_What is required:_
All of the lines below should be output exactly as shown.

_The data:_

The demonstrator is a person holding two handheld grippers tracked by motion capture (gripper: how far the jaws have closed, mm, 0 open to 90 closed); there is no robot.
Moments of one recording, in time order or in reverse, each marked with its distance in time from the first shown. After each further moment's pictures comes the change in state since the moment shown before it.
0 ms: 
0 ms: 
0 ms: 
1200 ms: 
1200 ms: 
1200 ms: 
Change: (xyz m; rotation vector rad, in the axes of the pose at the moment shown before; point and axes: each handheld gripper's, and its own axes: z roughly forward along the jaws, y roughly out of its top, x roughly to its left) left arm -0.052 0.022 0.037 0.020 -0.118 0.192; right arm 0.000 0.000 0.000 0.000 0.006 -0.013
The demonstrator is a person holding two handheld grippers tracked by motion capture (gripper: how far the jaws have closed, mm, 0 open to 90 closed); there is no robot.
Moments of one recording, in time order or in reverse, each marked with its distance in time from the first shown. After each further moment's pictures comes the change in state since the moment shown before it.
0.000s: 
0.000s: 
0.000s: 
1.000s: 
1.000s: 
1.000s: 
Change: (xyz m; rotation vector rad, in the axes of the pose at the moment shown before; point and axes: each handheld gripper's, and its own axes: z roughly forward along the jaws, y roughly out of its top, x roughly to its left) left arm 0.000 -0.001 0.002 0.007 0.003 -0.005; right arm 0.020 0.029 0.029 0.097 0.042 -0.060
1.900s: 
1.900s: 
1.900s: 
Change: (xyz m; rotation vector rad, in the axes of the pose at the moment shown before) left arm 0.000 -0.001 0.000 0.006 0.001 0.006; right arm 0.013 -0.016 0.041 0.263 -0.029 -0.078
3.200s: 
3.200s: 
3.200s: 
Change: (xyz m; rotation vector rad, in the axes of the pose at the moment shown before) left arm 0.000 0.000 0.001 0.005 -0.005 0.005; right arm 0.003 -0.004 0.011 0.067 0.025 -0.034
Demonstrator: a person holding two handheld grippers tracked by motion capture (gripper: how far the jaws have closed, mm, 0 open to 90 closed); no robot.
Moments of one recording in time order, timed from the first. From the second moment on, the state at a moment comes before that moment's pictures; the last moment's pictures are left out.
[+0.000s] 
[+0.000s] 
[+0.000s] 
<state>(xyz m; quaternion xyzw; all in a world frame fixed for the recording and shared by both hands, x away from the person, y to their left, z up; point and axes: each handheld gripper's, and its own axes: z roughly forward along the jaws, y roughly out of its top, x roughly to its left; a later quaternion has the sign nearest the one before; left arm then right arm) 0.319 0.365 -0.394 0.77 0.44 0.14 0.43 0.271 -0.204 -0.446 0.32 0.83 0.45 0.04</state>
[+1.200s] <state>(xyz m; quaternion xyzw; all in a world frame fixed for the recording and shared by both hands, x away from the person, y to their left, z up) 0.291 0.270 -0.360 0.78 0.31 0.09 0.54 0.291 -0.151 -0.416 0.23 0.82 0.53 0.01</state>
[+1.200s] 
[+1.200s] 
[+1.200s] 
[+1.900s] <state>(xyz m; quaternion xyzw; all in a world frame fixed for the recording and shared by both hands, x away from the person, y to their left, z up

_Exercise response:_
The demonstrator is a person holding two handheld grippers tracked by motion capture (gripper: how far the jaws have closed, mm, 0 open to 90 closed); there is no robot.
Moments of one recording, in time order or in reverse, each marked with its distance in time from the first shown. After each further moment's pictures comes the change in state since the moment shown before it.
0 ms: 
0 ms: 
0 ms: 
1200 ms: 
1200 ms: 
1200 ms: 
Change: (xyz m; rotation vector rad, in the axes of the pose at the moment shown before; point and axes: each handheld gripper's, and its own axes: z roughly forward along the jaws, y roughly out of its top, x roughly to its left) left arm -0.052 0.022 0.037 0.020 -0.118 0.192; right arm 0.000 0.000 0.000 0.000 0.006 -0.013
The demonstrator is a person holding two handheld grippers tracked by motion capture (gripper: how far the jaws have closed, mm, 0 open to 90 closed); there is no robot.
Moments of one recording, in time order or in reverse, each marked with its distance in time from the first shown. After each further moment's pictures comes the change in state since the moment shown before it.
0.000s: 
0.000s: 
0.000s: 
1.000s: 
1.000s: 
1.000s: 
Change: (xyz m; rotation vector rad, in the axes of the pose at the moment shown before; point and axes: each handheld gripper's, and its own axes: z roughly forward along the jaws, y roughly out of its top, x roughly to its left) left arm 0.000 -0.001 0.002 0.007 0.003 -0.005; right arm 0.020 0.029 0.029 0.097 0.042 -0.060
1.900s: 
1.900s: 
1.900s: 
Change: (xyz m; rotation vector rad, in the axes of the pose at the moment shown before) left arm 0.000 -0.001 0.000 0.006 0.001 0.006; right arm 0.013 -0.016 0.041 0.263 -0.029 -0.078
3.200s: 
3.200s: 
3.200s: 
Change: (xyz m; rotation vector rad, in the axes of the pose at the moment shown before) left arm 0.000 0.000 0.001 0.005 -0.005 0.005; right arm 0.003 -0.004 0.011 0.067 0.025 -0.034
Demonstrator: a person holding two handheld grippers tracked by motion capture (gripper: how far the jaws have closed, mm, 0 open to 90 closed); no robot.
Moments of one recording in time order, timed from the first. From the second moment on, the state at a moment comes before that moment's pictures; the last moment's pictures are left out.
[+0.000s] 
[+0.000s] 
[+0.000s] 
<state>(xyz m; quaternion xyzw; all in a world frame fixed for the recording and shared by both hands, x away from the person, y to their left, z up; point and axes: each handheld gripper's, and its own axes: z roughly forward along the jaws, y roughly out of its top, x roughly to its left; a later quaternion has the sign nearest the one before; left arm then right arm) 0.319 0.365 -0.394 0.77 0.44 0.14 0.43 0.271 -0.204 -0.446 0.32 0.83 0.45 0.04</state>
[+1.200s] <state>(xyz m; quaternion xyzw; all in a world frame fixed for the recording and shared by both hands, x away from the person, y to their left, z up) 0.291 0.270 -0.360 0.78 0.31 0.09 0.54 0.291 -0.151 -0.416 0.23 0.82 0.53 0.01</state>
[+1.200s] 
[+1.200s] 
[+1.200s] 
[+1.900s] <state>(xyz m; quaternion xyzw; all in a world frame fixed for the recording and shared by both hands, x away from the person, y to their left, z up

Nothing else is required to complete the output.